Y éste era nuestro Jerónimo el capullo quien tras recalar de sus andanzas por América quedó para siempre en la historia íntima de nuestro pueblo por aquella simpática acción, conforme les conté algo más atrás. Y así, desde los felices años veinte, la vida de aquella villa agrícola comenzó a estar sincronizada con el delicado e infalible mecanismo del reloj, entonces un referente imprescindible para medir el ritmo de vida de la comunidad campesina y hoy todo un símbolo de identidad de nuestra nueva y residencial villa… ¿Oyeron caballeros y caballeras? (Pedro Socorro Santana.  Cronista Oficial de la Villa de Santa Brígida)
 FUENTES Y BIBLIOGRAFIA:
 -El Reloj de la Alcantarilla. JA.GON.VE. Programa de las fiestas de San Antonio de Padua de 1977.
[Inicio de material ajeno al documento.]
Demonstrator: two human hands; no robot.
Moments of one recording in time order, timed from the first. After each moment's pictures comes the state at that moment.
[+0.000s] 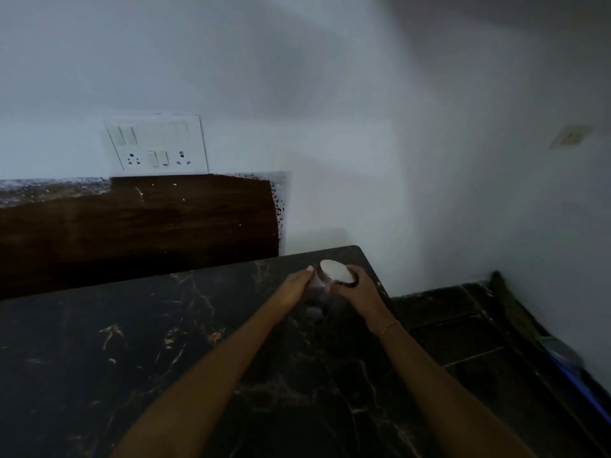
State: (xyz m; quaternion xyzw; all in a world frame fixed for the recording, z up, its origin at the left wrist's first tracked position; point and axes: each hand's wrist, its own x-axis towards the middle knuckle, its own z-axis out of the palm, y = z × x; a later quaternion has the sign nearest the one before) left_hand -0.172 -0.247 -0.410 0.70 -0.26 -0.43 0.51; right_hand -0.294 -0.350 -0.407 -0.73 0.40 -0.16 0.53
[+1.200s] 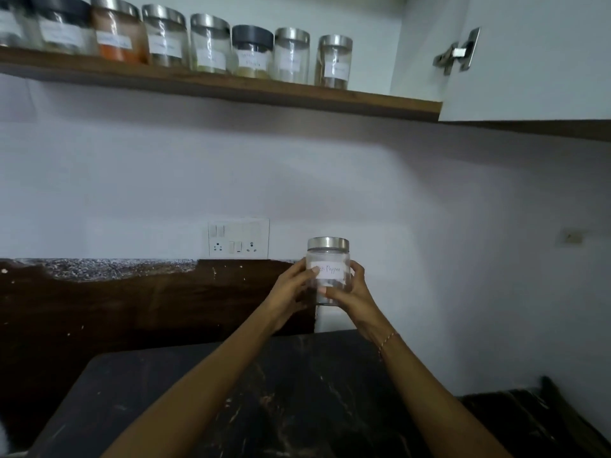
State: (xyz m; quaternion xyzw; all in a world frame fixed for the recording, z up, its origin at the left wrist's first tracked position) left_hand -0.151 -0.110 -0.238 0.55 -0.34 -0.33 0.69; right_hand -0.249 -0.232 -0.250 -0.73 0.13 -0.27 0.62
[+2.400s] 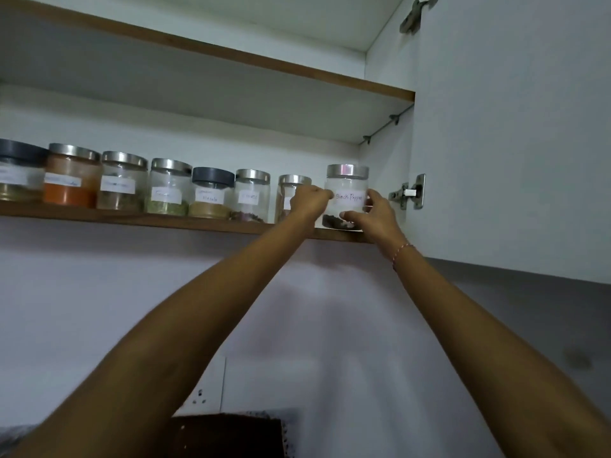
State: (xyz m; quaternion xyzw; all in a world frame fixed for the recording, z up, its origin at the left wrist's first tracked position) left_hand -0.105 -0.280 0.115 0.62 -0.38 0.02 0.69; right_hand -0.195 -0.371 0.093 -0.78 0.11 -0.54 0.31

- Acta número siete del Libro de matrimonio de Santa Brígida del 29 de mayo de 1893. Registro Civil de Santa Brígida.
-Libro 9º de Bautismos, folio 262 vto., del 29 de mayo de 1893 de la parroquia de Santa Brígida. AHDLP.
-Libro 19º de Bautismos de la parroquia de Santa Brígida, folio 23. AHDLP
- Acta del 23 de enero de 1881 del Ayuntamiento de Santa Brígida. AHSB.
-Entrevista a doña Susana Rivero del Toro, de 92 años e hija de nuestro personaje. Realizada en su casa de El Calvario el 21 de diciembre de 2009.